The WB is doubling its HDTV output this fall so that its affiliates aren't left behind as their local cable systems load up their high-def tiers. "We wanted to give our affiliates a compelling case" for being part of those tiers, says Hal Protter, senior vice president, affiliate relations for the network.
The WB also believes that its young viewers tend to be early adopters of technology, including HD, Protter says. "There's a pretty compelling story on large-screen televisions, DVD players, and other high-tech devices with younger viewers. And, at a $1,000 price point [for HD sets], we think HD is going to be extremely popular with our young consumers."
The network is increasing its HD schedule from 5½ hours to 11½.
HD dramas will include Smallville, Everwood, Gilmore Girls, Tarzan, One Tree Hill, Angel and Smallville Beginnings. Comedies will include Reba, What I Like About You, All About the Andersons, Like Family, and Run of the House.
Five programs will remain in standard-definition: Charmed, The Jamie Kennedy Experiment, Grounded for Life, Steve Harvey's Big Time and 7th Heaven.
"There is some value to a program's being in HD in terms of its future syndication and for cable," says Protter. "But the economics of making the current year of a program like 7th Heaven in HD when all the other years weren't in HD aren't there."

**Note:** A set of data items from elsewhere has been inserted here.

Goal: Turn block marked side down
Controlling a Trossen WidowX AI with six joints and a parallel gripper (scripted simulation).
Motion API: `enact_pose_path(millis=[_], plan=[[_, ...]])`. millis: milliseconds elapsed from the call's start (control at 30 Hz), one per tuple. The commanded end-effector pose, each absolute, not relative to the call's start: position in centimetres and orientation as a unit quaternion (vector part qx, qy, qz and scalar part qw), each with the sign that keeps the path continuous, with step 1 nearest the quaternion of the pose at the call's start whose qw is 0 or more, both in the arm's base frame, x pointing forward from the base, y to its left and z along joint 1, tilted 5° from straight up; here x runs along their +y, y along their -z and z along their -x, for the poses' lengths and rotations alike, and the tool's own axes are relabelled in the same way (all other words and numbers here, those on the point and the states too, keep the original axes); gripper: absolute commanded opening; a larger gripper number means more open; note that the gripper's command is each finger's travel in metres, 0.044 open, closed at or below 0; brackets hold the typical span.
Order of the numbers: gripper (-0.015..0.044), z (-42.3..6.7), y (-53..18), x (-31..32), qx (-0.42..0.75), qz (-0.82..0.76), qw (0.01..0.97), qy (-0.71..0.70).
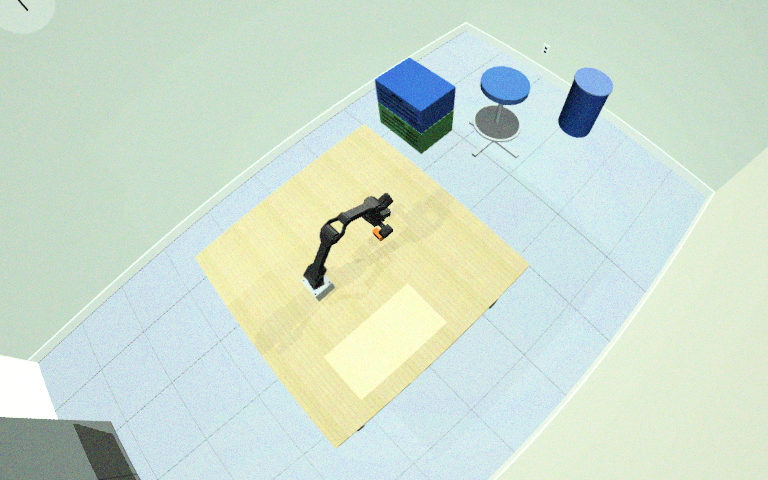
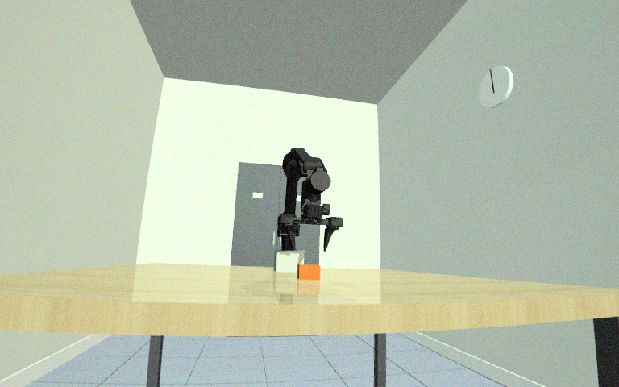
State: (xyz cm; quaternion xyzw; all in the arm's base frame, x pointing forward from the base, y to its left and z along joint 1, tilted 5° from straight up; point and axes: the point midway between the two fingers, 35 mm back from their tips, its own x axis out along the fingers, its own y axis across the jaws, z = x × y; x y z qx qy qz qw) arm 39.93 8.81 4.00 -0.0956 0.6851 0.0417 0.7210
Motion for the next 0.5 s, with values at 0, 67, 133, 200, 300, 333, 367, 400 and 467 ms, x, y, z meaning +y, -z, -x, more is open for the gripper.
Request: enact_pose_path(millis=[0, 67, 133, 200, 300, 333, 367, 400, 467], plan=[[0.0440, -39.8, -3.1, 8.8, 0.688, 0.094, 0.718, -0.043], [0.0440, -39.9, -2.3, 8.7, 0.688, 0.094, 0.718, -0.043], [0.0440, -39.9, -1.6, 8.7, 0.688, 0.094, 0.718, -0.043], [0.0440, -39.9, -1.5, 8.6, 0.688, 0.094, 0.718, -0.043], [0.0440, -39.9, -1.0, 8.6, 0.688, 0.094, 0.718, -0.043], [0.0440, -40.0, -0.9, 8.6, 0.688, 0.094, 0.718, -0.043], [0.0440, -40.0, -0.7, 8.6, 0.688, 0.094, 0.718, -0.043], [0.0440, -40.0, -0.5, 8.6, 0.688, 0.094, 0.718, -0.043], [0.0440, -40.0, -0.2, 8.6, 0.688, 0.094, 0.718, -0.043]])
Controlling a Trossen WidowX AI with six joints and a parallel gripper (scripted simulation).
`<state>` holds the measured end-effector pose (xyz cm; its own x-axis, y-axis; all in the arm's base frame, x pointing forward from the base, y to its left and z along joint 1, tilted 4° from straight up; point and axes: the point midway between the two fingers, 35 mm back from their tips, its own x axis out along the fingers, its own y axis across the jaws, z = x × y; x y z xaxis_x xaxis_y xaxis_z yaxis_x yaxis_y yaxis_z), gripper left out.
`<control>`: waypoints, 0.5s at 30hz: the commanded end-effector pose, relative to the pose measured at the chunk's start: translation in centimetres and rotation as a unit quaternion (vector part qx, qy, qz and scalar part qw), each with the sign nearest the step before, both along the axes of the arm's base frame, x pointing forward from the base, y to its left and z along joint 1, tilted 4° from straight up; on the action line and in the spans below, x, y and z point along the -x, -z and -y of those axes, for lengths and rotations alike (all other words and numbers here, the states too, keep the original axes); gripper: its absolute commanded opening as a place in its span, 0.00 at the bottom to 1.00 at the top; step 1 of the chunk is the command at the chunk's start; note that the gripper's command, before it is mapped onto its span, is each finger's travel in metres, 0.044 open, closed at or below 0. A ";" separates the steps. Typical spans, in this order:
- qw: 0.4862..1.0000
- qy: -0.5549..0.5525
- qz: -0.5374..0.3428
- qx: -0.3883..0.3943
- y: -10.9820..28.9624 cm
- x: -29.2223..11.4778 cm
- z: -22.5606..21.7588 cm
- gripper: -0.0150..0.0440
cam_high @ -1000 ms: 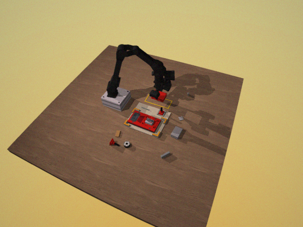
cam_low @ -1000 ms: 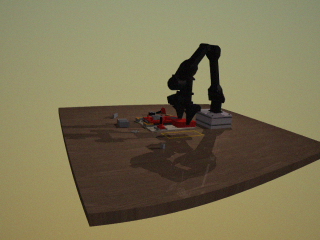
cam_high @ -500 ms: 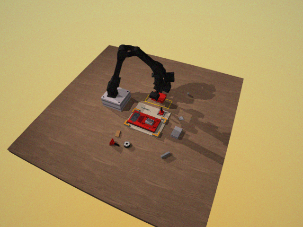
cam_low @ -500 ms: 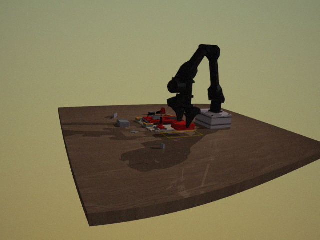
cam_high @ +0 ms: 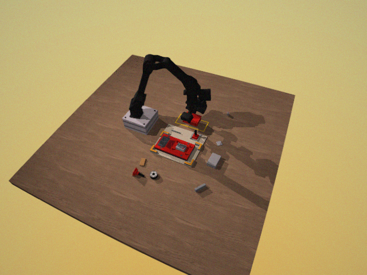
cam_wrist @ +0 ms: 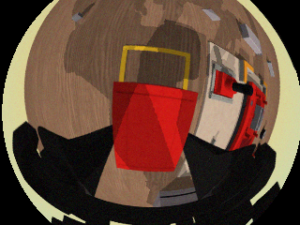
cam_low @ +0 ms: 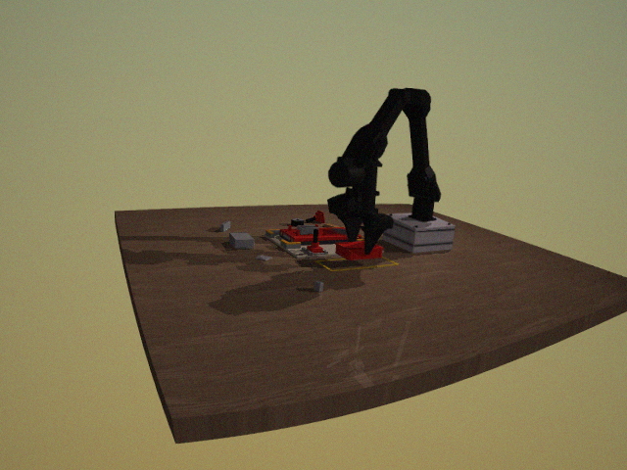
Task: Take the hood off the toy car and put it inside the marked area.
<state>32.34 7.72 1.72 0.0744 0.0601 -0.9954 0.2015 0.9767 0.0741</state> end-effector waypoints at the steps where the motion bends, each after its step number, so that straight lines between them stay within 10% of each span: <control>1: 1.000 0.002 0.001 0.002 0.2 0.0 0.0 0.25; 15: 1.000 0.002 0.001 0.002 0.9 -0.1 0.0 0.25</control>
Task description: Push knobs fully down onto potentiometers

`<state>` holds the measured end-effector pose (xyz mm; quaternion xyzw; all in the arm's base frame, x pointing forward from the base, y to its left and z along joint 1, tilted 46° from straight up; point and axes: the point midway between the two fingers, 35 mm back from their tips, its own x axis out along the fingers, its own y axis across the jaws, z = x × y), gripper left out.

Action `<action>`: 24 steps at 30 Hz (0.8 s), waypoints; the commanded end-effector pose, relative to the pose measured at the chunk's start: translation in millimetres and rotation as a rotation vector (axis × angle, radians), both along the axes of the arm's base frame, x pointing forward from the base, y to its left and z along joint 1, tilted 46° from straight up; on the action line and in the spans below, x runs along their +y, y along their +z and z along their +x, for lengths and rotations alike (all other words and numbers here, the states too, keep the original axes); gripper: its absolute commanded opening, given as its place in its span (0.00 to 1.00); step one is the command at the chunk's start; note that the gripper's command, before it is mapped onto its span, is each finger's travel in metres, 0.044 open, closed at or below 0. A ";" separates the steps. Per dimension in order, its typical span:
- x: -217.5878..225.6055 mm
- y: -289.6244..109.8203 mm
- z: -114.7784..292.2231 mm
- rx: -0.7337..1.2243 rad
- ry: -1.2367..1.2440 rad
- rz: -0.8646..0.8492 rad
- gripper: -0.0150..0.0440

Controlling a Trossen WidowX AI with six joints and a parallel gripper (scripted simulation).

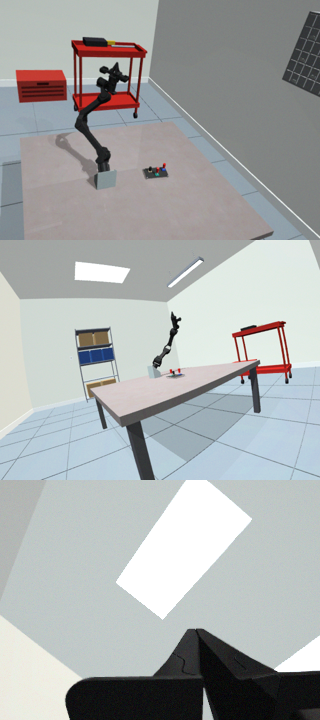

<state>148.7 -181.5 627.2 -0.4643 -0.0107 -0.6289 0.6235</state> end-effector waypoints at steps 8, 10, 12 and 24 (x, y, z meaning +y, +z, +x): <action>-22.1 -44.5 81.5 0.303 0.077 0.034 0.25; -23.8 -53.6 94.9 0.363 0.091 0.037 0.25; -25.1 -63.2 108.1 0.424 0.106 0.040 0.25; -34.0 -130.2 183.3 0.816 0.196 0.033 0.25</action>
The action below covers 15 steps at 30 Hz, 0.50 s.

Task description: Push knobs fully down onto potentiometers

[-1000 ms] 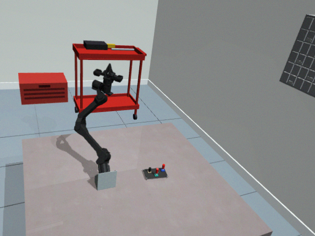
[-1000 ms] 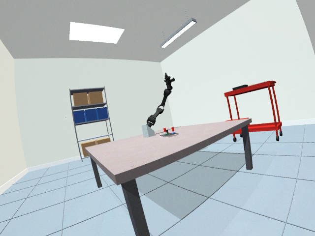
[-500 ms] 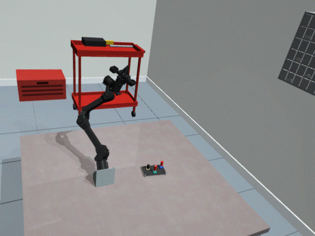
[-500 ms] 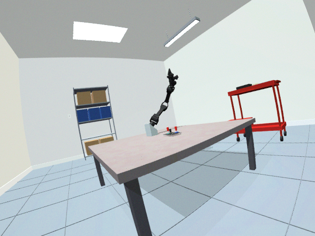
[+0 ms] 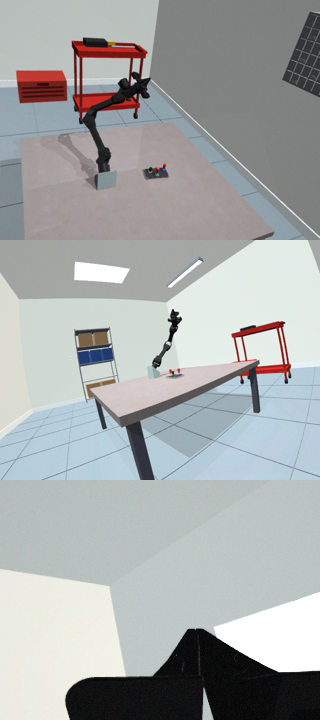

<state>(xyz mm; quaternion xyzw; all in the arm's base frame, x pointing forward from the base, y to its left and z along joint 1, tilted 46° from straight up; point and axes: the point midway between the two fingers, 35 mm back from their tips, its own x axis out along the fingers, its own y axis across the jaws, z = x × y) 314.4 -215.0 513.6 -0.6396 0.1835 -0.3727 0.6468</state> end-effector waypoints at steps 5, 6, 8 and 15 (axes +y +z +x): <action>-1.3 -49.8 45.0 0.258 0.090 -0.010 0.25; -1.2 -56.7 50.0 0.289 0.102 -0.010 0.25; -0.8 -70.9 59.9 0.353 0.129 -0.011 0.25; 3.6 -122.5 89.5 0.568 0.234 -0.013 0.25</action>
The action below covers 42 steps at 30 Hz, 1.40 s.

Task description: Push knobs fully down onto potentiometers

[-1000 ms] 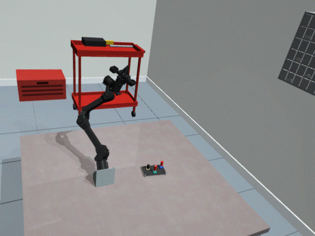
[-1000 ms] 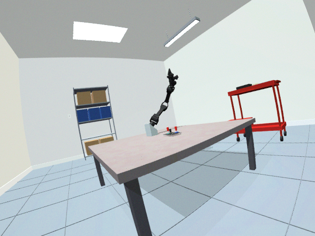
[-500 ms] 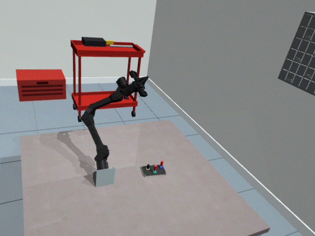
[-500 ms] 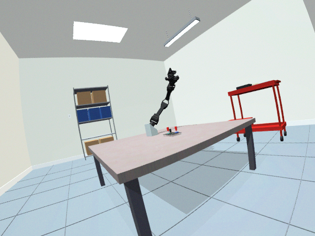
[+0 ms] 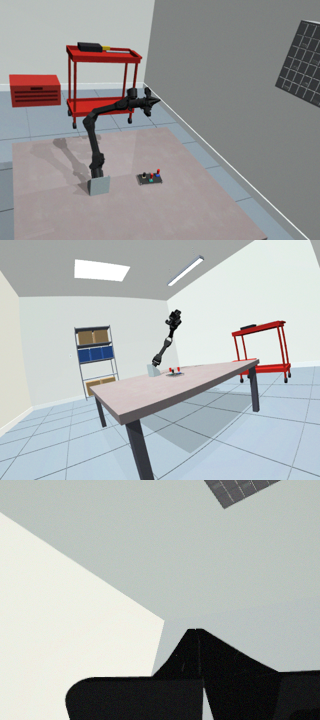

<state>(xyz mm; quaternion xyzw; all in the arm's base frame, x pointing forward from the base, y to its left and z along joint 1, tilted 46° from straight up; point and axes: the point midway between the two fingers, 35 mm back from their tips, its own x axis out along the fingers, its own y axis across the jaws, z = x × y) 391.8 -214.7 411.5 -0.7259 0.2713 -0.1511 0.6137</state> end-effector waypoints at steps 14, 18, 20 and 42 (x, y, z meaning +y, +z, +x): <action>25.5 -129.3 48.0 0.485 0.311 0.035 0.25; 35.0 -160.3 52.3 0.588 0.398 0.055 0.25; 40.3 -175.5 53.5 0.637 0.444 0.067 0.25; 115.2 -318.1 27.4 1.051 1.013 0.299 0.25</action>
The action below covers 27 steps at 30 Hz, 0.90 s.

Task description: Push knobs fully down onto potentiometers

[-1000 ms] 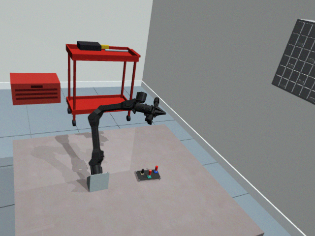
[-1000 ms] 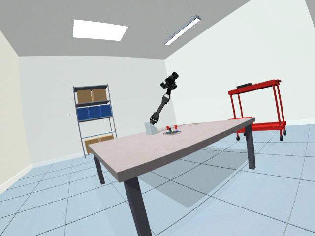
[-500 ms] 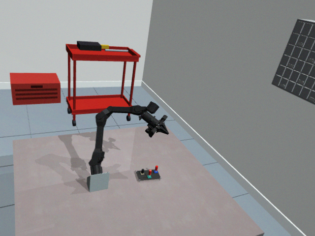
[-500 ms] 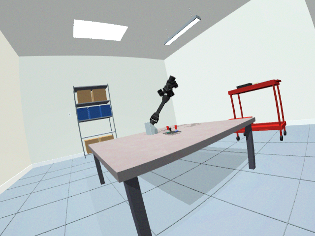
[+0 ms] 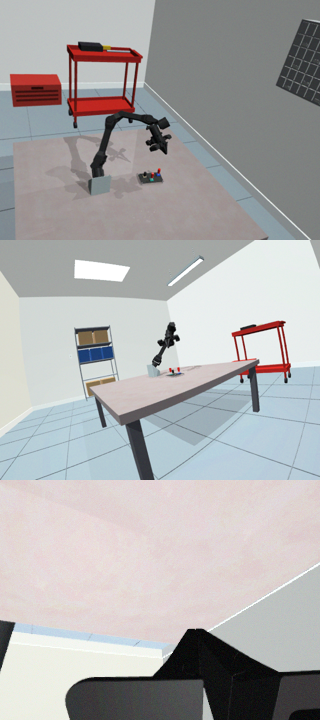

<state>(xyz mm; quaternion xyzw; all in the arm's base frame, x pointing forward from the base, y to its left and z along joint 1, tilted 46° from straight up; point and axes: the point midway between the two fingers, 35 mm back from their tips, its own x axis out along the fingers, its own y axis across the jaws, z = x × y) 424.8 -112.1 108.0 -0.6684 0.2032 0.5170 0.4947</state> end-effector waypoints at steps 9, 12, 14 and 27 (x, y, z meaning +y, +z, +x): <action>47.5 -52.4 -29.7 0.201 0.231 0.252 0.25; 58.7 -61.6 -37.9 0.243 0.276 0.325 0.25; 65.9 -66.9 -43.2 0.268 0.302 0.374 0.25; 95.3 -90.5 -55.3 0.319 0.352 0.487 0.25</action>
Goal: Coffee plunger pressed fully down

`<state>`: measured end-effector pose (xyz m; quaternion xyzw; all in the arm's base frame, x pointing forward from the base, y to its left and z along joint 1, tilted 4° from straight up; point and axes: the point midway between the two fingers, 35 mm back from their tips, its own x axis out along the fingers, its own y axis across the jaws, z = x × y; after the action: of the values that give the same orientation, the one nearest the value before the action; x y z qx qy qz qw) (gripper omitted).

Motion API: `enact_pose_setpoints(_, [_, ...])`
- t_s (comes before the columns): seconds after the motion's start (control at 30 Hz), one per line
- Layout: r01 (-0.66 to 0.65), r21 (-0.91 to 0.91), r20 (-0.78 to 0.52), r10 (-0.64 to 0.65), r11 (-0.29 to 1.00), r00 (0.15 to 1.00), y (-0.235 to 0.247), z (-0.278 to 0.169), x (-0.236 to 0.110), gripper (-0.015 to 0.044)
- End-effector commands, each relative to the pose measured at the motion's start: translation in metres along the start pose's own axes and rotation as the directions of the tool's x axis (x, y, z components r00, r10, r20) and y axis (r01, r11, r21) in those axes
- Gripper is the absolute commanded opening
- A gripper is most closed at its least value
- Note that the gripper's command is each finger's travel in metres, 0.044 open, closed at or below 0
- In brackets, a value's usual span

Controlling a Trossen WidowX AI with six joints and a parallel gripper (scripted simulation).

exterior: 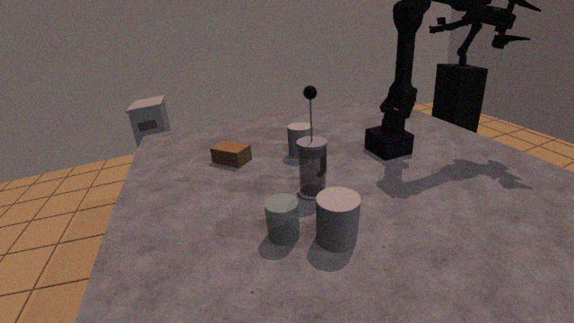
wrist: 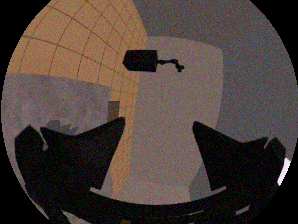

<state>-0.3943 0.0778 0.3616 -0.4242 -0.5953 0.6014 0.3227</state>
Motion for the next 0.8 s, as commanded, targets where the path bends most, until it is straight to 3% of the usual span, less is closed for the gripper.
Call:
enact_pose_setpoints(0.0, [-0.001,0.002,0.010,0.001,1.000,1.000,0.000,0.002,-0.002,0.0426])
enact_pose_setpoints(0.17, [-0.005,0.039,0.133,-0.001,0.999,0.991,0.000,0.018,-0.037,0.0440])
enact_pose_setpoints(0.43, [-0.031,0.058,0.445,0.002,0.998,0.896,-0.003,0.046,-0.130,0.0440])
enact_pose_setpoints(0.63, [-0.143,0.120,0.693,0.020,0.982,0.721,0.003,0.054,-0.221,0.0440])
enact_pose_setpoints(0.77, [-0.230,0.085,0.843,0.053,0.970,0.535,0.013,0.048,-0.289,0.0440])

The WB is the fourth commercial network to offer more than half its programming schedule in high-definition. This season, CBS and ABC will broadcast all script-based programs in the format. With The West Wing going HD this season, NBC will have its scripted schedule in HD except for Friends, Scrubs and Will & Grace. Fox and UPN will not offer any HD, although Fox is expected to make the leap once its new network broadcast facility is upgraded early next year.